SELECT has_table_privilege('app', 'svc.some_table', 'SELECT');  -- still true via membership

Revoking the explicit grants removed the redundant ACL entries without removing any access path. I would confirm that inheritance before assuming a revoke is either safe or meaningful.

Dropping the old role, in order Link to heading

Retiring the old per-service login came last, and the order mattered in three places.

Ownership had to be fully moved first. DROP ROLE refuses while the role still owns an object or holds a grant, and it lists every dependency it finds. The pg_shdepend sweep had to return no owner rows before I tried, the same reason I stopped trusting the table count.

The migration tooling connects as one fixed role and manages each service’s objects, so it needed membership in the new owning role to set default privileges on the new owner’s tables. The old role was already a member of the new one from the transition. Adding the reverse membership on top makes a cycle that Postgres rejects, so I reversed the direction in two steps: revoke the old role’s membership in the new one, then grant the new owning role membership in the connection role.

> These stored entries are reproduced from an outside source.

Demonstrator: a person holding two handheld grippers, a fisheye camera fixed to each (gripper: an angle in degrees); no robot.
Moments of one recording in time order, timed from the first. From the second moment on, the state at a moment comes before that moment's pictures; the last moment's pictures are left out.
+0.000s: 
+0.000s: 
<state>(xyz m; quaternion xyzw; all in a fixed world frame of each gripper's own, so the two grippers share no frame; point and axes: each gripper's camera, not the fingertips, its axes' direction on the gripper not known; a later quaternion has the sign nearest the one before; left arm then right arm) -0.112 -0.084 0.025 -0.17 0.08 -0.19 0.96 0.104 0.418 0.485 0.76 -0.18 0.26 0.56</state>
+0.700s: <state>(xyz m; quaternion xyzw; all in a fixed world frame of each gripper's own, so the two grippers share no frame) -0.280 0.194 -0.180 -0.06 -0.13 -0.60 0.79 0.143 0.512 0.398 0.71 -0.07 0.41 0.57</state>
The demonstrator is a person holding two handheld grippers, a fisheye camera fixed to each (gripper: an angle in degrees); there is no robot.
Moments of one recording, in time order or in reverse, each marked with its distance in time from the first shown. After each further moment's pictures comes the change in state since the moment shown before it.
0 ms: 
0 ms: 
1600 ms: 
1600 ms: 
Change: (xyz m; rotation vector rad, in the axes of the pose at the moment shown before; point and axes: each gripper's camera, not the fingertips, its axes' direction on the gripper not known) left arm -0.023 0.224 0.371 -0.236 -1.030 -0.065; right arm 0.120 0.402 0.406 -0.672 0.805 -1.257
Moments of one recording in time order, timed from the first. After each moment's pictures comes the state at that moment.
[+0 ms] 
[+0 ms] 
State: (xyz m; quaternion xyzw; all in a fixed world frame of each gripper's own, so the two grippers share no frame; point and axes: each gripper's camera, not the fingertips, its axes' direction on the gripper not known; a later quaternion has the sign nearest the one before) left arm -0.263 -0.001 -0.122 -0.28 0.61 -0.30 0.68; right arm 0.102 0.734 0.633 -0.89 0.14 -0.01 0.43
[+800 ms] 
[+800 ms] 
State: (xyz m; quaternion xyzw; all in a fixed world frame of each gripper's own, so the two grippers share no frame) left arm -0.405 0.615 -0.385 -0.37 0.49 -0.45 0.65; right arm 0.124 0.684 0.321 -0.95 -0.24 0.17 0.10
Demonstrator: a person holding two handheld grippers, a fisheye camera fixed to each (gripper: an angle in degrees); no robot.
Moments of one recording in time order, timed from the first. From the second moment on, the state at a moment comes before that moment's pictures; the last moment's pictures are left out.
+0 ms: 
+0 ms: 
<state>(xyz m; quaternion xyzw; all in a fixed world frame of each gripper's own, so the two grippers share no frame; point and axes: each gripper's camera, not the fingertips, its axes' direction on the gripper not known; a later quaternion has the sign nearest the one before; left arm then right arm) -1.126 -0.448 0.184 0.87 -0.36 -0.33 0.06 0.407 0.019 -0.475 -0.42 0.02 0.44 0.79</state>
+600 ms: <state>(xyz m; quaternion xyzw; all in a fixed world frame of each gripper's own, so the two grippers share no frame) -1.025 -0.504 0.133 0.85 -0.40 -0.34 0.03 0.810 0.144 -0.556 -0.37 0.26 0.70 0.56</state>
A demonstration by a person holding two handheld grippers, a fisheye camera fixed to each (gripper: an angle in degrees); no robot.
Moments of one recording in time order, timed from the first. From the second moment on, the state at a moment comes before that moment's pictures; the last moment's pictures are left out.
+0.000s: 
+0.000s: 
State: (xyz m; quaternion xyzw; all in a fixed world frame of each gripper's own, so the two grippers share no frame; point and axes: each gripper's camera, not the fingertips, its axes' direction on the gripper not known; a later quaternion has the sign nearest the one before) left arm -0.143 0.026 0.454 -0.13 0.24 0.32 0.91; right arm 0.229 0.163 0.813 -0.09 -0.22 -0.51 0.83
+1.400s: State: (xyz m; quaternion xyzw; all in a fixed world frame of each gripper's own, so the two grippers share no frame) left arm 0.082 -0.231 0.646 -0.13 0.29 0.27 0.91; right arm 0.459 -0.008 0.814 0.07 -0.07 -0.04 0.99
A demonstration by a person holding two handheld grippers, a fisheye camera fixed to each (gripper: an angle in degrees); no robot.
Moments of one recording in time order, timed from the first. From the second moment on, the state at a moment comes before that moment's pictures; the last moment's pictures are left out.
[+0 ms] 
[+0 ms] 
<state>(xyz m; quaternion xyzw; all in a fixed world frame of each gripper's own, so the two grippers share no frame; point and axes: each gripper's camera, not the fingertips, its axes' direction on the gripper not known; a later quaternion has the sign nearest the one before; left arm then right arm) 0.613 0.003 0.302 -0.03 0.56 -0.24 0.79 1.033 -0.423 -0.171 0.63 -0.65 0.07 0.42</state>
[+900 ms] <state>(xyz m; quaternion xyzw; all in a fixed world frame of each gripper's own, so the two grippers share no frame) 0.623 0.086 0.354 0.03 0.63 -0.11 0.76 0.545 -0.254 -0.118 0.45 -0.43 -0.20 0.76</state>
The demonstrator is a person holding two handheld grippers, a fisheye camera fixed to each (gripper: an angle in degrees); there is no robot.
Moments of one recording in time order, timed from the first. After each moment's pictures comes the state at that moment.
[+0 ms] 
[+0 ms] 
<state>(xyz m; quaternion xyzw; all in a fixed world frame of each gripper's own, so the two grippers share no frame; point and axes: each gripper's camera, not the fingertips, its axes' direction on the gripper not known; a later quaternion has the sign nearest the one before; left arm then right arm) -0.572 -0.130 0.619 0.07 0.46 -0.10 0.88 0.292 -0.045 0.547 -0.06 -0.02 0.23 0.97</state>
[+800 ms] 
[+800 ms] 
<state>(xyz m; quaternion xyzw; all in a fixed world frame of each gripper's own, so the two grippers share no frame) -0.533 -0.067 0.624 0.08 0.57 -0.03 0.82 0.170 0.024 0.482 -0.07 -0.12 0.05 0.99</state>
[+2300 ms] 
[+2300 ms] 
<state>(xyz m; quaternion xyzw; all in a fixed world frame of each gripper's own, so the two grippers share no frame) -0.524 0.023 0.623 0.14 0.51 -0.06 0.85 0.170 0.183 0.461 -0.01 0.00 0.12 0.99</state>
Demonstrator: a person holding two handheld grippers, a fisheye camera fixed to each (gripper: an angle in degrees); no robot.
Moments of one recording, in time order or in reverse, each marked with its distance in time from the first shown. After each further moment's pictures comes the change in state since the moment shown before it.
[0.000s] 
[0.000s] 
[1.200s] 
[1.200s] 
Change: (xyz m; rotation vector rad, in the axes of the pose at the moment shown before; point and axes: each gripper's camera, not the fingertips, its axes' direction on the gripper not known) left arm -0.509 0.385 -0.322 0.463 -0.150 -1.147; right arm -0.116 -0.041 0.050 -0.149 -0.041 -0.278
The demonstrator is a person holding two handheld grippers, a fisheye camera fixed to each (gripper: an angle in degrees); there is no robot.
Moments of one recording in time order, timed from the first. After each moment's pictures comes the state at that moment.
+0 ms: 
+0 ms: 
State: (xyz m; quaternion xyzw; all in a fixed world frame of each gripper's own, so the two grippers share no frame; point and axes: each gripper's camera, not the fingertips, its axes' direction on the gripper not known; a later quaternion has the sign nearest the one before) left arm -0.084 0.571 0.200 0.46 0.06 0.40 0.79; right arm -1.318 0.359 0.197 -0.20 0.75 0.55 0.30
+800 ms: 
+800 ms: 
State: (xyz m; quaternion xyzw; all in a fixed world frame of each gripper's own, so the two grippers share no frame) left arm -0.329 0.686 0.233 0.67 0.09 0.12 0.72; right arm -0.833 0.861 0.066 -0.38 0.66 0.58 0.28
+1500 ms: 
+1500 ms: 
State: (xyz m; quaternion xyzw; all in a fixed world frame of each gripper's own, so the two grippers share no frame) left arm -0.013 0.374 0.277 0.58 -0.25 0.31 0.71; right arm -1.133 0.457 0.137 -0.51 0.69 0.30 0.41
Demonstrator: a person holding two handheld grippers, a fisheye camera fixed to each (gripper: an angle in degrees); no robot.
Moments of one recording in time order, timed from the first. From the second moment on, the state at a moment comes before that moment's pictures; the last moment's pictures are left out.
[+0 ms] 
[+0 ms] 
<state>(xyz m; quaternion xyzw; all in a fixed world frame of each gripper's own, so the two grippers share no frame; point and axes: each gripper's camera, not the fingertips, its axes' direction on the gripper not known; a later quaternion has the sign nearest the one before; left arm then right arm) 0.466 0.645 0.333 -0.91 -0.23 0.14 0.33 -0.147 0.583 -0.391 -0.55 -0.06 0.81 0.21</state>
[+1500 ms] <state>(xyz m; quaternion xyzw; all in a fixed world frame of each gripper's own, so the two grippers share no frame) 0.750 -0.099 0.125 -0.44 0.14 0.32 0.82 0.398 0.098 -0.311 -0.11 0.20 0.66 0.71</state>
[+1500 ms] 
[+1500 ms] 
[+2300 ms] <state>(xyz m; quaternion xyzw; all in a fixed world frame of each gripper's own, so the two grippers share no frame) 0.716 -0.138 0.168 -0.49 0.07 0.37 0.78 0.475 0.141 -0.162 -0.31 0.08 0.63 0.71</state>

The login is managed outside Postgres, by something like an IAM directory, and deleting it there drops the underlying role. Dropping a role also strips its membership grants. Run as one step, the role can disappear before the membership revoke executes, and the revoke then errors on a role that no longer exists. I revoke the memberships first while the role still exists, then delete the user.

My approach now Link to heading

I run this lowest environment first, one at a time. A short lock_timeout and a retry loop keep the live reassign from blocking traffic, so the application stays up. I reach for REASSIGN OWNED first, because it moves every object class and I cannot forget one. When a publication or a shared database forces the per-object path, I treat a non-empty owner result from the sweep as unfinished. By the time production runs, a lower environment has already shown me what breaks.